*Task description*:
Below is a set of records. Repeat them verbatim without the pictures.

*Records supplied*:
=-=-=
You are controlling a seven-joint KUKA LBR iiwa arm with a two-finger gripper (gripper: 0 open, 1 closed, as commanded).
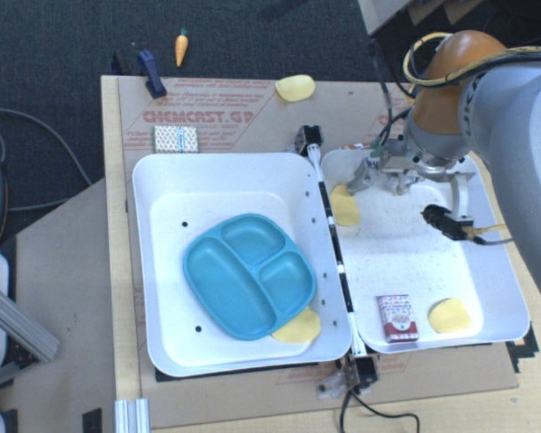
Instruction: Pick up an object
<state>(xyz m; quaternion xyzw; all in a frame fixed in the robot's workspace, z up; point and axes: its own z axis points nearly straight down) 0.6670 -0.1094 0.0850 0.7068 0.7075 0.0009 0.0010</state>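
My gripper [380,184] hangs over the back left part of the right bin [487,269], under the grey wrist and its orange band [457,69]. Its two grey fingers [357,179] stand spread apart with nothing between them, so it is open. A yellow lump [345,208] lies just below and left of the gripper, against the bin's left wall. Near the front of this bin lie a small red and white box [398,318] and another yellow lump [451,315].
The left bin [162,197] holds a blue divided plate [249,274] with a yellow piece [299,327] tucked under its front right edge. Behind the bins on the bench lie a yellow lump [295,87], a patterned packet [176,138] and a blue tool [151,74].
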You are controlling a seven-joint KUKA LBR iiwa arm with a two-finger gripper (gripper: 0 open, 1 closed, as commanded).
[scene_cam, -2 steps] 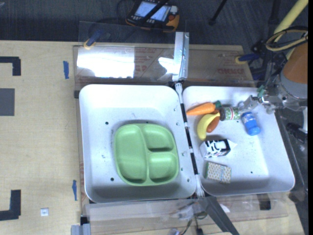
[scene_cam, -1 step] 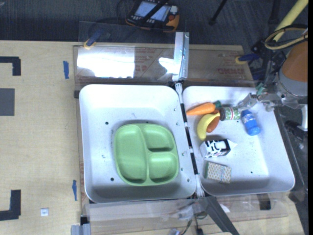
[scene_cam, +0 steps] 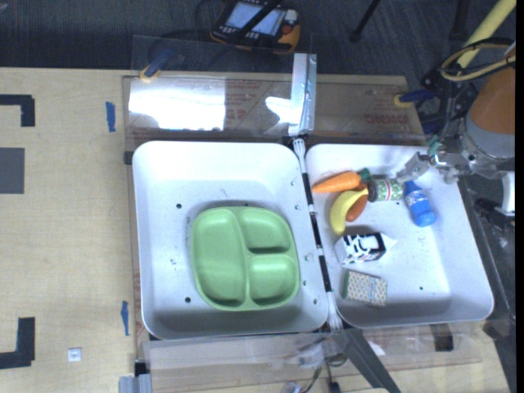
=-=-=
*Result for this exercise*:
You are controlling a seven-joint KUKA LBR iiwa arm with a two-finger gripper (gripper: 0 open, 1 closed, as commanded).
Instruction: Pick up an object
<state>(xyz m; quaternion xyzw; all in a frame fixed in the robot's workspace, z up; point and axes: its own z axis points nearly straight down) 0.6670 -0.1094 0.0850 0.7068 0.7075 0.0009 0.0010</state>
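My gripper [380,184] hangs over the back left part of the right bin [487,269], under the grey wrist and its orange band [457,69]. Its two grey fingers [357,179] stand spread apart with nothing between them, so it is open. A yellow lump [345,208] lies just below and left of the gripper, against the bin's left wall. Near the front of this bin lie a small red and white box [398,318] and another yellow lump [451,315].
The left bin [162,197] holds a blue divided plate [249,274] with a yellow piece [299,327] tucked under its front right edge. Behind the bins on the bench lie a yellow lump [295,87], a patterned packet [176,138] and a blue tool [151,74].
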You are controlling a seven-joint KUKA LBR iiwa arm with a two-finger gripper (gripper: 0 open, 1 closed, as commanded).
[scene_cam, -2 steps] 
[scene_cam, -1 step] 
[scene_cam, +0 steps] 

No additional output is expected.